__Task brief__
Reproduce the section of the listing that begins at the line containing "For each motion" and finishes at the line containing "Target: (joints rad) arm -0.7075". Include both end lines and nothing beyond them.

__Given data__
::::::

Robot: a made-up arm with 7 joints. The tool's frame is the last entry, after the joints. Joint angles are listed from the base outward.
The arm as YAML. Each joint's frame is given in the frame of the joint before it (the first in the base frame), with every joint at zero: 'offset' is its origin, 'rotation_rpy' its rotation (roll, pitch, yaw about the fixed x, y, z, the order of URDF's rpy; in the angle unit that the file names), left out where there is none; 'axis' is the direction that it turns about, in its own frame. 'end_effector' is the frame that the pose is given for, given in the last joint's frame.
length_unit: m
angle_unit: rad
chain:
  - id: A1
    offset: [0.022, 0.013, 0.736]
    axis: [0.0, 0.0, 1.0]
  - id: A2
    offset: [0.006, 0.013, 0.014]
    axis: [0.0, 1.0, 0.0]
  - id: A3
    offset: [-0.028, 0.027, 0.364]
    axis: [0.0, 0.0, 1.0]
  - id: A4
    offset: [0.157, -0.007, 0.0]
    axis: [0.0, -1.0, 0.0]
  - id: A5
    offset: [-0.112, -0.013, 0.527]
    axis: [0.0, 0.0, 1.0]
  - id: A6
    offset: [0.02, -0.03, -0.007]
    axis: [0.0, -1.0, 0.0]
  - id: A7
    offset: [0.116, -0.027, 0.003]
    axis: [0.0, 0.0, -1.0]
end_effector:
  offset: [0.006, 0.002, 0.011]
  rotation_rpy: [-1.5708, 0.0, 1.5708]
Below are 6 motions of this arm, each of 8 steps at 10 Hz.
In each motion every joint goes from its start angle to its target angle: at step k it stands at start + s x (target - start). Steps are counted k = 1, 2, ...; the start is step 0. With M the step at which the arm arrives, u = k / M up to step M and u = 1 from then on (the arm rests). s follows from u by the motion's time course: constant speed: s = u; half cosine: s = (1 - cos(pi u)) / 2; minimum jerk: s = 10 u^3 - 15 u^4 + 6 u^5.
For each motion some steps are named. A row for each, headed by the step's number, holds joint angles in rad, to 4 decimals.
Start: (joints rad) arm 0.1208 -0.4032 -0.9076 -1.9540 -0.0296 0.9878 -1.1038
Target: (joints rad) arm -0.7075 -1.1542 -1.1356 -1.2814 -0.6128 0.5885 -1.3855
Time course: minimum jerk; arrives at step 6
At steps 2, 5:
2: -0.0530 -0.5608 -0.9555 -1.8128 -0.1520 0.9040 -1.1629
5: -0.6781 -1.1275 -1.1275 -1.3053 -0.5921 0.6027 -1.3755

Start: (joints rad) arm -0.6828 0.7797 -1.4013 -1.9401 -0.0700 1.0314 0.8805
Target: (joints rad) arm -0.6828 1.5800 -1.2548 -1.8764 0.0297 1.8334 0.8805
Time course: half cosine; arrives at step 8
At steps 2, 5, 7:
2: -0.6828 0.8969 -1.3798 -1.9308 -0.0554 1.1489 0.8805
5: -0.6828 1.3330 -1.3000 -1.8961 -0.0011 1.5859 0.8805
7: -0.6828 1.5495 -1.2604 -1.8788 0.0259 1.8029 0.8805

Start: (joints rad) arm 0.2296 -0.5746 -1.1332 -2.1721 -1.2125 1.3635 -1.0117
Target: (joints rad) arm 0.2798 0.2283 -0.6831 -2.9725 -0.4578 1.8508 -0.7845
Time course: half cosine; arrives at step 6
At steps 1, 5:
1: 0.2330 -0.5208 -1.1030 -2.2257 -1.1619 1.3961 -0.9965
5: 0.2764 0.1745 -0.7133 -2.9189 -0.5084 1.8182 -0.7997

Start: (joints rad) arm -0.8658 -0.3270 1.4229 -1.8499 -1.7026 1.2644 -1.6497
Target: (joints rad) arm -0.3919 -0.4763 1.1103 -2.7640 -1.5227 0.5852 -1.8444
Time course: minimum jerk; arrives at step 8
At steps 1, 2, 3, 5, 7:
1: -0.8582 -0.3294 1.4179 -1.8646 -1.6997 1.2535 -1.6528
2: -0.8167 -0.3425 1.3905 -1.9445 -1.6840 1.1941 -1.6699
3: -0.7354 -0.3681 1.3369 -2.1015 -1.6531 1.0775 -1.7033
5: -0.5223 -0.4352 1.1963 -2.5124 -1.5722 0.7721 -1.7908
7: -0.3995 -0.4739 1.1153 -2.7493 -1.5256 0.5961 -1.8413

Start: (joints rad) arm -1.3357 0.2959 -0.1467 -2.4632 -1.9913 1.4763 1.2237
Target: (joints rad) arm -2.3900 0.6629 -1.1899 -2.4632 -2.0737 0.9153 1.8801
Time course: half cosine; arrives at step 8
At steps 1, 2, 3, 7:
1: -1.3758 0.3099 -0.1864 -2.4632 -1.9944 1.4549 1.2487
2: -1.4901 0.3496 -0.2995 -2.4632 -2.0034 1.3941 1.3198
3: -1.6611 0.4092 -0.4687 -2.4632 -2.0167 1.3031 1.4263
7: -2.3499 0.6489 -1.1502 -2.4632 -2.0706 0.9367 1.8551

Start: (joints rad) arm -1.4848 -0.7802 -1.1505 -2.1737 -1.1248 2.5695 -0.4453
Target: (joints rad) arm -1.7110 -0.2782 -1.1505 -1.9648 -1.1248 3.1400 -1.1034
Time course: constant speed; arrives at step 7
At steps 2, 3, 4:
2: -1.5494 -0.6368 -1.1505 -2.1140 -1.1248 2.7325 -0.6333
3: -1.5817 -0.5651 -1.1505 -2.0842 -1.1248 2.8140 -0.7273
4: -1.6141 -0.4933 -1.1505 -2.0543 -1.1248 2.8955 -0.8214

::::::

__Response to the task__
For each motion some steps are named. A row for each, headed by the step's number, holds joint angles in rad, to 4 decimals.
Start: (joints rad) arm 0.1208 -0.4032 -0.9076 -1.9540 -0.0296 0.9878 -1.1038
Target: (joints rad) arm -0.7075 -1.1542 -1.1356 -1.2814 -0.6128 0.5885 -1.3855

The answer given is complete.